Earthquake forecasting worldwide is being significantly improved through the use of Deep Learning. An innovative model created by teams of researchers at the University of California and the Technical University of Munich benefits from Deep Learning’s ability to efficiently process large amounts of data. In their scientific article, the researchers present the Recurrent Earthquake Forecast (Recast), a model that plays a central role in this novel method. Thanks to the Recast model and the use of Deep Learning, the immense amount of data now available can be thoroughly analyzed. This enables a significant improvement in earthquake predictions.
The innovative Recast model is proving to be more efficient at processing large data sets compared to the older model. Using earthquake catalogs that included more than 10,000 events, the researchers have demonstrated that the Recast model performs better than the previously existing model. One of the biggest challenges was getting the older Etas model to process the large data volumes effectively to allow adequate comparison.
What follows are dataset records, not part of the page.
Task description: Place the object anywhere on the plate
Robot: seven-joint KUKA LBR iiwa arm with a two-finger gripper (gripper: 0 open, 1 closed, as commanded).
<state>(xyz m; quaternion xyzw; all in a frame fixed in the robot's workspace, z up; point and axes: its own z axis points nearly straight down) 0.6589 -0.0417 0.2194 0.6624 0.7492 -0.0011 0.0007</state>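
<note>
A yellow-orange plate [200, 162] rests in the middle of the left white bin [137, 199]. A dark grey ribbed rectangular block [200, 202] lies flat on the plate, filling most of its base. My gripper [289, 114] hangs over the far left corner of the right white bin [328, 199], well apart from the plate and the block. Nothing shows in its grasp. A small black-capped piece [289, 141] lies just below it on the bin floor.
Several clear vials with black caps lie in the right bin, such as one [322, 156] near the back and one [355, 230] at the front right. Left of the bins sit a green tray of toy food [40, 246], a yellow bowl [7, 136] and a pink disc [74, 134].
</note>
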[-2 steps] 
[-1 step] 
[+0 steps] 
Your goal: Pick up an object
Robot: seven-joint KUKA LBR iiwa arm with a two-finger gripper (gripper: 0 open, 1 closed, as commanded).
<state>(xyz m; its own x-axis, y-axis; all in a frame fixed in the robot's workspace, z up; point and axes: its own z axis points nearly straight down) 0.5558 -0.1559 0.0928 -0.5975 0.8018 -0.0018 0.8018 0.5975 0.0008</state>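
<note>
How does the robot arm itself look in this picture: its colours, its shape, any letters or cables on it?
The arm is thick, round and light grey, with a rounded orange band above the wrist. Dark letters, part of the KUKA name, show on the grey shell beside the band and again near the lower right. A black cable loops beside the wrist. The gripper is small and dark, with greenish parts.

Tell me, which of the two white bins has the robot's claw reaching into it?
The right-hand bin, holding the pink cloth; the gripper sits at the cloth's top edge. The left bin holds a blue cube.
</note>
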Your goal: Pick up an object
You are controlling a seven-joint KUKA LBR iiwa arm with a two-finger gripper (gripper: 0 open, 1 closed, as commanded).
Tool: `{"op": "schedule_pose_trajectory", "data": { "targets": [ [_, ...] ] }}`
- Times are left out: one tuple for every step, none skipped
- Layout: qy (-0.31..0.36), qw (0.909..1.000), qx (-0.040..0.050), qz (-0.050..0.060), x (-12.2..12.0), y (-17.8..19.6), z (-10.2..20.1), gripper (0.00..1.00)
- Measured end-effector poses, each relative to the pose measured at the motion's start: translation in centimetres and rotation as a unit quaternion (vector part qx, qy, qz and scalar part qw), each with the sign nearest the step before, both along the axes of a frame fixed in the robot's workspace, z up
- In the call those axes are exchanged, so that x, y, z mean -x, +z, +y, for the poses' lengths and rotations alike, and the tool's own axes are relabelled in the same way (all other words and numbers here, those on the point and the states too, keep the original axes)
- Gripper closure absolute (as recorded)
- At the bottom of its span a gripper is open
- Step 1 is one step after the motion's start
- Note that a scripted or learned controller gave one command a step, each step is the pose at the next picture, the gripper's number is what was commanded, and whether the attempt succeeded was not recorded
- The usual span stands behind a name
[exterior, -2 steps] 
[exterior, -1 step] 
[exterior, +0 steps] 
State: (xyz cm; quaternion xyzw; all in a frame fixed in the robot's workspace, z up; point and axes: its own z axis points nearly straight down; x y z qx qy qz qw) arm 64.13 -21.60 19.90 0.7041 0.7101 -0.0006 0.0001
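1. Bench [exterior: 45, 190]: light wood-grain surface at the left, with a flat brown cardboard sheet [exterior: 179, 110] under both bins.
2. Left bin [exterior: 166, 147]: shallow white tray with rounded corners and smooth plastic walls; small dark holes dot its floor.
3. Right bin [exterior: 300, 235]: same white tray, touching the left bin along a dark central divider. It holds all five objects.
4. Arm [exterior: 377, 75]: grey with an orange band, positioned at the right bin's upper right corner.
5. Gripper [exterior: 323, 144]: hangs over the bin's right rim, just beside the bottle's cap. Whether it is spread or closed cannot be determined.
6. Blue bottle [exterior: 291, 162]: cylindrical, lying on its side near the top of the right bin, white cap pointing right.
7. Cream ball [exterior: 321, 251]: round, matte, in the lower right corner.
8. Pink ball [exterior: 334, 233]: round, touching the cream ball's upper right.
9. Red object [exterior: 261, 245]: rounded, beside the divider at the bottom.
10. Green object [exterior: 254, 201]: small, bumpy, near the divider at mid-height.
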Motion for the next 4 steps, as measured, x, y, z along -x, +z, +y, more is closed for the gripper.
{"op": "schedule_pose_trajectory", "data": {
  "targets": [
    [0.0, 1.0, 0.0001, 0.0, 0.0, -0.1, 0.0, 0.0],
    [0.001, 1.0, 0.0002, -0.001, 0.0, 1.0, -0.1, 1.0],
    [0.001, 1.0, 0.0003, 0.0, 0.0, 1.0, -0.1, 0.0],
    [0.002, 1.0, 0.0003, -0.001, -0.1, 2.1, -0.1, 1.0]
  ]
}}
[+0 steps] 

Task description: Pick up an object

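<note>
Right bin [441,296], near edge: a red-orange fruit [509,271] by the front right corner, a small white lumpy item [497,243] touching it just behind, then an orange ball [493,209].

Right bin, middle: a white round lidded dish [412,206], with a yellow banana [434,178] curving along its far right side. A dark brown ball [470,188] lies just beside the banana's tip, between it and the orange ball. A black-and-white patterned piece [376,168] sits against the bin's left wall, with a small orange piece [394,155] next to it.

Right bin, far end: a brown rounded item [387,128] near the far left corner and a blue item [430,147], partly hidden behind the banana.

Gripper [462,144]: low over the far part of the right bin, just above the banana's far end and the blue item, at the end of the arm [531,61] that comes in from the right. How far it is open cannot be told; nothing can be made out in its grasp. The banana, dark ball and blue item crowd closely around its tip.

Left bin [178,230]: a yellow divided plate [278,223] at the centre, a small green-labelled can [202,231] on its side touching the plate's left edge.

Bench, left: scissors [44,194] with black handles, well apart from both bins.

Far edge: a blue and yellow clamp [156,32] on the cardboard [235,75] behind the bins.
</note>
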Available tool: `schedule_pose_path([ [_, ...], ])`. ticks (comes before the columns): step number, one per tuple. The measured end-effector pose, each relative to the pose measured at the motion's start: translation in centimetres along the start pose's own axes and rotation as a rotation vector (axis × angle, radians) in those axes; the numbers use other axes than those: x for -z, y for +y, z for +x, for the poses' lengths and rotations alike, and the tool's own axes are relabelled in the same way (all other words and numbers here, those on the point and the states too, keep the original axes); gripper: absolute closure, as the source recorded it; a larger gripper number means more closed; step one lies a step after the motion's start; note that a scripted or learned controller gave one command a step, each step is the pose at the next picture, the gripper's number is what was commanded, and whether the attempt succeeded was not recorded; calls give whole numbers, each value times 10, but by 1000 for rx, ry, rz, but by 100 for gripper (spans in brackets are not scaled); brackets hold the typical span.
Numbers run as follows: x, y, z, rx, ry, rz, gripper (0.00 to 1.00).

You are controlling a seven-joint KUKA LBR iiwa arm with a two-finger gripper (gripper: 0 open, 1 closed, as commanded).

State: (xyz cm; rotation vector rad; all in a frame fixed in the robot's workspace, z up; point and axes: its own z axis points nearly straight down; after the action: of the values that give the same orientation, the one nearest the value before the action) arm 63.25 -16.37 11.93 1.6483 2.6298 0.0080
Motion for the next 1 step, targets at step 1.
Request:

The Recast model’s flexibility with respect to earthquake prediction exceeds that of the older model. It has the ability to analyze data from regions with frequent earthquake activity, such as Japan, California, or New Zealand. The knowledge gained can then be applied to other areas that traditionally tend to generate less data to provide reliable earthquake predictions for these regions as well. In addition, the Recast model is capable of handling a wider range of data types. At the moment, it mainly uses data classified as earthquakes, however, the Recast model can also handle other seismic data. This allows for more accurate forecasts, which is a significant advance in earthquake prediction.